- Born: 27 February 1957
- Genre: Hindustani classical
- Occupation: singer
- Website: mashkooralikhan.com

= Mashkoor Ali Khan =

Indian singer

Ustad Mashkoor Ali Khan is an Indian classical singer and teacher from the Kirana musical style. As the grandson of Abdul Karim Khan, a founder of the Kirana style, he is a descendant of the gharana's family lineage. He was educated by his father, sarangi player Shakoor Khan.

Mashkoor Ali Khan performs as an A-grade artist with All India Radio, and is on the faculty of the ITC Sangeet Research Academy, a prominent institution of Indian Classical Music, as their senior teacher of the Kirana style.
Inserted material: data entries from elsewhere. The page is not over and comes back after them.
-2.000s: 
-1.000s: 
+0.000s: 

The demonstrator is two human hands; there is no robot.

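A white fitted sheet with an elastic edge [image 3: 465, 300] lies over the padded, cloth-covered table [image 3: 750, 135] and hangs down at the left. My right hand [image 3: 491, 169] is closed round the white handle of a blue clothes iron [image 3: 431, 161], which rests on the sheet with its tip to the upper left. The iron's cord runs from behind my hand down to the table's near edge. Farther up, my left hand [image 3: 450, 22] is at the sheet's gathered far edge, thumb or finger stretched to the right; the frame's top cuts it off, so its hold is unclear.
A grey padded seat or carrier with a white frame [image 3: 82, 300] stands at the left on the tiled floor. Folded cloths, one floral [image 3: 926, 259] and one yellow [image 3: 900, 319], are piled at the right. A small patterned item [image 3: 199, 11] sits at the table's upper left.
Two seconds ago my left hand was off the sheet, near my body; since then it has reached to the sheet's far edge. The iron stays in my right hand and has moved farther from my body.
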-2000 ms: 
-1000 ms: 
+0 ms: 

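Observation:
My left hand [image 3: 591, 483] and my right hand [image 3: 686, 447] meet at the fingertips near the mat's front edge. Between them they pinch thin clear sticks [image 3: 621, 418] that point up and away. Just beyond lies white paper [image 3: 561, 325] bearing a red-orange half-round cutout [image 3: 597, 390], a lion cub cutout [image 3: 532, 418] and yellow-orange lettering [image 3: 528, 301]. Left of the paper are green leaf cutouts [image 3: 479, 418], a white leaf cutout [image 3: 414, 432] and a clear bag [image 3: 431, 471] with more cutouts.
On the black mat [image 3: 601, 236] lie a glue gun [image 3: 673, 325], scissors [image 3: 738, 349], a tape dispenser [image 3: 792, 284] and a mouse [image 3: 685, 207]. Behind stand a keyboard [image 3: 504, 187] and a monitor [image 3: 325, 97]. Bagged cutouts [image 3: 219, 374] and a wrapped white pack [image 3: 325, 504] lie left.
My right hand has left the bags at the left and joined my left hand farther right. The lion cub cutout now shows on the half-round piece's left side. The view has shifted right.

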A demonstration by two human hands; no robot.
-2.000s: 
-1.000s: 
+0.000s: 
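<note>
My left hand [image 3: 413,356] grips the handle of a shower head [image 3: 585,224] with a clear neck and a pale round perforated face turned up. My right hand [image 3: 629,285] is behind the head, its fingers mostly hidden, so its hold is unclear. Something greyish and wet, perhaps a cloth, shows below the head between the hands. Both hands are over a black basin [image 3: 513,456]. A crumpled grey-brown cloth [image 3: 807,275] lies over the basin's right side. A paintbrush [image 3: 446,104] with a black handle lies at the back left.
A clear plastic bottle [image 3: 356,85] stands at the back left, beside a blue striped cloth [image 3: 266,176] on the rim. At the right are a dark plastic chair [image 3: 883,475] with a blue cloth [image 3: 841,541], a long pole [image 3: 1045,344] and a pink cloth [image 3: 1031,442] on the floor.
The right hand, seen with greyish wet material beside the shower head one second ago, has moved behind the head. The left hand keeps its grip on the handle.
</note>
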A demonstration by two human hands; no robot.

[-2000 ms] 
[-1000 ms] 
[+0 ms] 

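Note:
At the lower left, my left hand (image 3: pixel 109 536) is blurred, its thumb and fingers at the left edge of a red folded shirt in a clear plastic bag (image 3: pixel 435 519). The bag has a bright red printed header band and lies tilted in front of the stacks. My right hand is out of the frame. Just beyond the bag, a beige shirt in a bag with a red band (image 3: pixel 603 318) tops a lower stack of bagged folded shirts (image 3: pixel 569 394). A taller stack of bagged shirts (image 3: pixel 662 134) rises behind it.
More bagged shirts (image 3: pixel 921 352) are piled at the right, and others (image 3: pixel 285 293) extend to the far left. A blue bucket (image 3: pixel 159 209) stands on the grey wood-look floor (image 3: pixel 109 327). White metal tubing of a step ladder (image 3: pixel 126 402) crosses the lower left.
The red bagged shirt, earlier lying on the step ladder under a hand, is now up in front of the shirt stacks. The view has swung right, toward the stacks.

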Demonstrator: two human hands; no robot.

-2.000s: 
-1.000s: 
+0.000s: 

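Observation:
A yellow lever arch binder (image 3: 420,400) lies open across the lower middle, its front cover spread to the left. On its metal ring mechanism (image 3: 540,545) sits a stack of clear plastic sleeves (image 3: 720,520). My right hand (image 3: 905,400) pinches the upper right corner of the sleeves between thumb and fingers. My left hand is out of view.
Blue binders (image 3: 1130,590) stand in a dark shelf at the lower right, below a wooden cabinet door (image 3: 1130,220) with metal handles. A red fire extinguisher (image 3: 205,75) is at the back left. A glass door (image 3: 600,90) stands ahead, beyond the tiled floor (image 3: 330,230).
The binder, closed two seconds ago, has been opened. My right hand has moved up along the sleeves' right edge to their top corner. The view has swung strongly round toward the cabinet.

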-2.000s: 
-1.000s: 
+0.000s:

==Contributions to musicology==
As a scholar, Khan is also known for his work preserving traditional musical compositions and has collected one of the largest archives of unique bandishes (musical compositions) in the world, partially inherited as the grandson of Abdul Karim Khan and grandnephew of Abdul Wahid Khan – the founders of the Kirana gharana.

==Students==
Notable students include his nephews Amjad Ali Khan and Arshad Ali Khan, Sandip Bhattacharjee, the late Shanti Sharma, and the American composer/pianist Michael Harrison who he has also performed with. He is also currently training his daughter Shahana Ali Khan.

==Awards==
Recipient of the prestigious Sangeet Natak Akademi Award for 2015, Mashkoor Ali Khan has received many other awards as well, including the Abhinav Kala Sammelan (1993), the Master Dinanath Mangeshkar (1994), the Swaranjali (1997), the Best Vocalist Award by the Bharatiya Sanskriti Samsad (1990) and the Ustad Niaz Ahmed Khan and Faiyyaz Ahmed Khan Memorial Award (2004), and Hindusthan Art & Music Society's Gandharva award (2012). The Salt Lake Cultural Association of Kolkata gave him the title of Bandish Nawaz in 1998, and Sangeet Ratna in 2002.